■ INSTRUCTIONS TO FOLLOW:
Return the full listing character for character, without its pictures.

■ DATA EXTRACTS:
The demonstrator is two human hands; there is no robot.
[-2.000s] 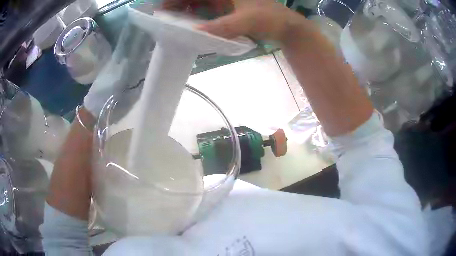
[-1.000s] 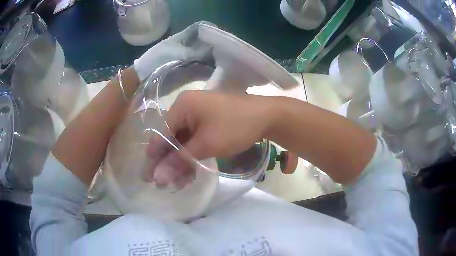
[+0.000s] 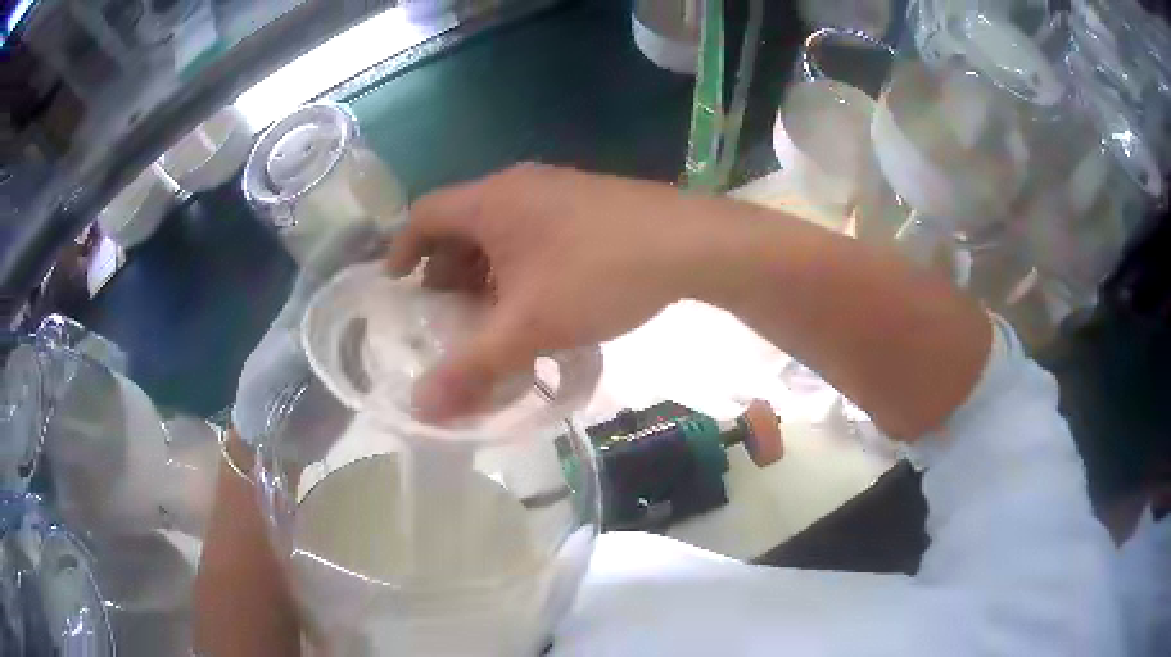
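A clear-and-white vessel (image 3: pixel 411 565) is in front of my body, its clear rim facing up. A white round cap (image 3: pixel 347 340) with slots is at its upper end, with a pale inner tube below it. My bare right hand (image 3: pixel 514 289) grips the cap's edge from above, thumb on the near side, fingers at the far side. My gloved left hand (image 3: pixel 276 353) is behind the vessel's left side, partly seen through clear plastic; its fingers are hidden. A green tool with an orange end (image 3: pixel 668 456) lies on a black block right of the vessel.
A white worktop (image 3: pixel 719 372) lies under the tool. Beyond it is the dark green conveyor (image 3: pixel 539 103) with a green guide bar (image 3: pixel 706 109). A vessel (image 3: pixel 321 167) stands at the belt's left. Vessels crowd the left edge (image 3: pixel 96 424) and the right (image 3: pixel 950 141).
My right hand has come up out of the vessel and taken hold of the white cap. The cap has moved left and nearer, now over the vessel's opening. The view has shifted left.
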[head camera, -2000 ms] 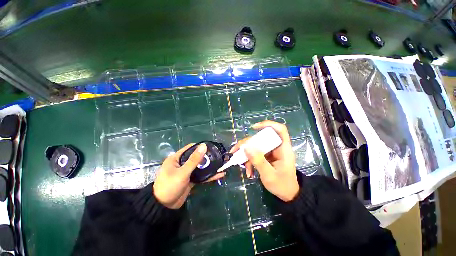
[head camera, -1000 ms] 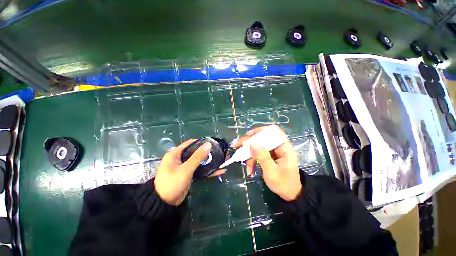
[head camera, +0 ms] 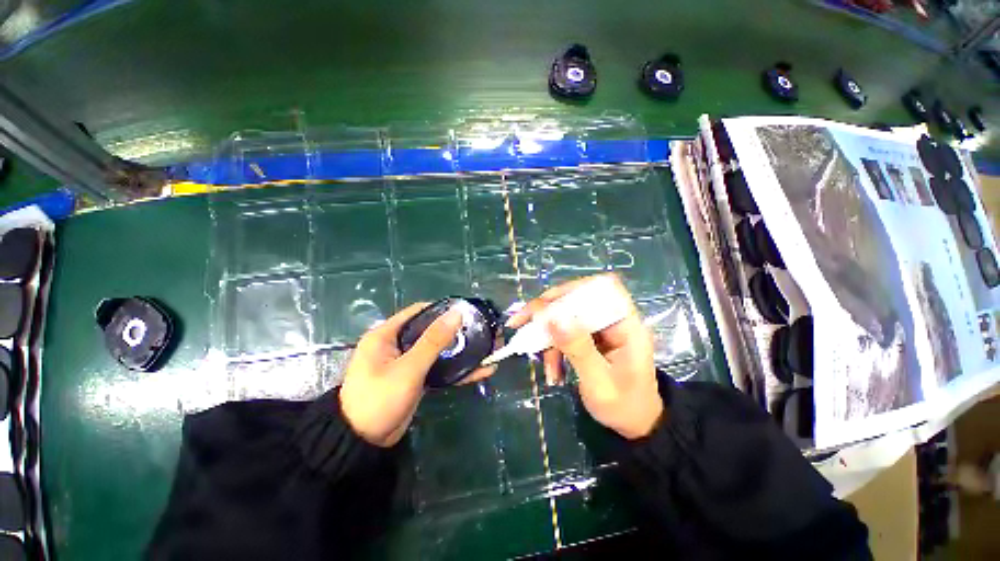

■ PROBLEM SOLUTION:
The demonstrator is two human hands; there is no robot.
[-2.000s] 
[-1.000s] 
[+0.000s] 
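A clear-and-white vessel (image 3: pixel 411 565) is in front of my body, its clear rim facing up. A white round cap (image 3: pixel 347 340) with slots is at its upper end, with a pale inner tube below it. My bare right hand (image 3: pixel 514 289) grips the cap's edge from above, thumb on the near side, fingers at the far side. My gloved left hand (image 3: pixel 276 353) is behind the vessel's left side, partly seen through clear plastic; its fingers are hidden. A green tool with an orange end (image 3: pixel 668 456) lies on a black block right of the vessel.
A white worktop (image 3: pixel 719 372) lies under the tool. Beyond it is the dark green conveyor (image 3: pixel 539 103) with a green guide bar (image 3: pixel 706 109). A vessel (image 3: pixel 321 167) stands at the belt's left. Vessels crowd the left edge (image 3: pixel 96 424) and the right (image 3: pixel 950 141).
My right hand has come up out of the vessel and taken hold of the white cap. The cap has moved left and nearer, now over the vessel's opening. The view has shifted left.
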[head camera, -2000 ms] 
[head camera, -1000 ms] 
[head camera, +0 ms] 

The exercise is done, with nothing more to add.